The next step is picking a reasonable noise model to encode our degree of trust on the measurements. We're going to be using Gaussian distributions here since the marker detection is pretty robust and unlikely to produce outliers (hopelessly wrong values, as opposed to slightly incorrect measurements due to normal errors). Robust handling of outliers is another can of worms which is usually taken care of using robust estimators.
auto pixel_noise = gtsam::noiseModel::Isotropic::shared_ptr(
gtsam::noiseModel::Isotropic::Sigma(8, 1));
The standard deviation of 1 pixel is pretty common in practice. It's now time to create a prior factor to encode our belief that the marker pose is close to the identity. The way this works is that I've decided that I want the marker to be in the origin pose, and thus create the prior accordingly. I could have set this prior anywhere (for example, 5 meters east), with no changes. However, a prior is indeed required otherwise the information in the measurement would not be enough to constrain the camera pose. This is somewhat intuitive, since it's clear that observing an object at a certain distance doesn't tell us where the camera is at all.

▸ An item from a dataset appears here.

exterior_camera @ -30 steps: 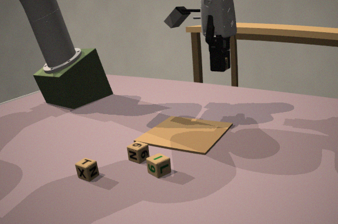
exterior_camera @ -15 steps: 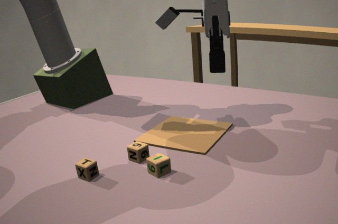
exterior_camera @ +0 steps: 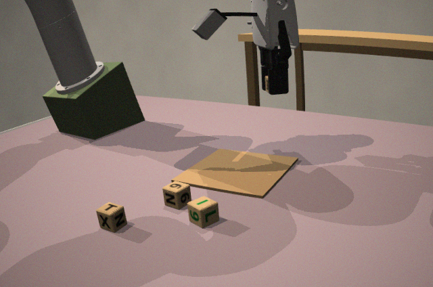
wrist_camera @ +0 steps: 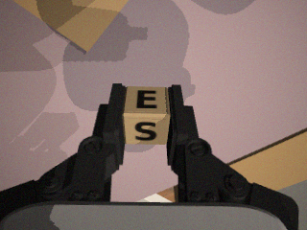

That's why we need to add this additional belief.
auto origin_noise = gtsam::noiseModel::Isotropic::shared_ptr(
gtsam::noiseModel::Isotropic::Sigma(6, 1e3));
graph.push_back(
gtsam::PriorFactor<gtsam::Pose3>(s_marker, gtsam::Pose3(), origin_noise));
It's finally time to add the measurement corresponding to the marker observation. We do this with the MarkerFactor
class that embeds the reprojection error calculation:
graph.push_back(
MarkerFactor(corners, pixel_noise, s_camera, s_marker, K_, tag_size_));
This factor is more complicated than the others, since it must be connected to both the marker and the camera poses and also needs the camera calibration (K_
) and the side length of the marker (tag_size_
).
Now that the factor graph is set up, we can kick off the optimization and relax:
auto result = gtsam::GaussNewtonOptimizer(graph, estimate).optimize();
auto opt_camera_pose = result.at<gtsam::Pose3>(s_camera);
The choice of the optimization algorithm has a significant effect on the convergence properties, speed and accuracy of the solution. Since the problem here is pretty straightforward, a basic textbook choice like GaussNewton's is fine.
Comparison with OpenCV
Our current approach is definitely overkill for such a simple measurement, and indeed OpenCV provides a builtin function to replace it all. Indeed, the solvePnP
function will solve the 2D>3D scene reconstruction problem in the exact same way as we did.
We compare its results with our solution by plotting one coordinate of the camera position over time:
The numbers are so close that you actually need to hover to see both. You can also see a brief hole in the plot, corresponding to a few moments in which the markers was outside the frame.
Next steps
Now that we've set up the plumbing and checked that our computer vision fundamentals are sound, we can quickly iterate to make the project more useful, starting with tracking the robot as its camera moves over time. This is the subject of the next post in the series.
Notes

The reference book for this branch of computer vision is Hartley's. ↩

I'll try to keep mathematical notation to a minimum throughout, and use some sort of pseudocode instead. Whether it's numpy, matlab, or Eigen, most code written in the real world handles vectors and matrices nicely. Explicit for loop are rarely needed for mathematics. ↩

Mathematically, this information is carried by the Jacobian matrix. GTSAM's reference noted in the previous post has plenty of information about its usage, its calculation, and its hairpulling properties. Thanks to the chain rule, however, it's easy to build the Jacobian of a complex computation as long as we know how to compute the Jacobian of each of its parts. The concept is similar to backpropagation is neural networks. ↩

The GTSAM tutorial has more indepth information about writing a custom measurement factor. You should also refer at the code in
MarkerFactor.h
to see how I implemented this particular measurement. By chaining together functions (and keeping track of their Jacobian), writing basic factors is usually painless. ↩ 
The most common representations for rotations are rotation matrices, Euler angles, and quaternions. Each of these has plus and cons depending on the objective and the situation. In addition, GTSAM also uses ideas from Lie algebras for certain kinds of operations (more information here). Another good introduction to optimization in the rotation space is here. ↩

In the ROS world, datasets are usually recorded using the
rosbag
tool, which helps researches store data during experiments and play it back to test algorithms. If you want to work with ROS, it's strongly recommended to learn its usage. ↩ 
GTSAM's examples folder is also a very good source to learn about SLAM in general. ↩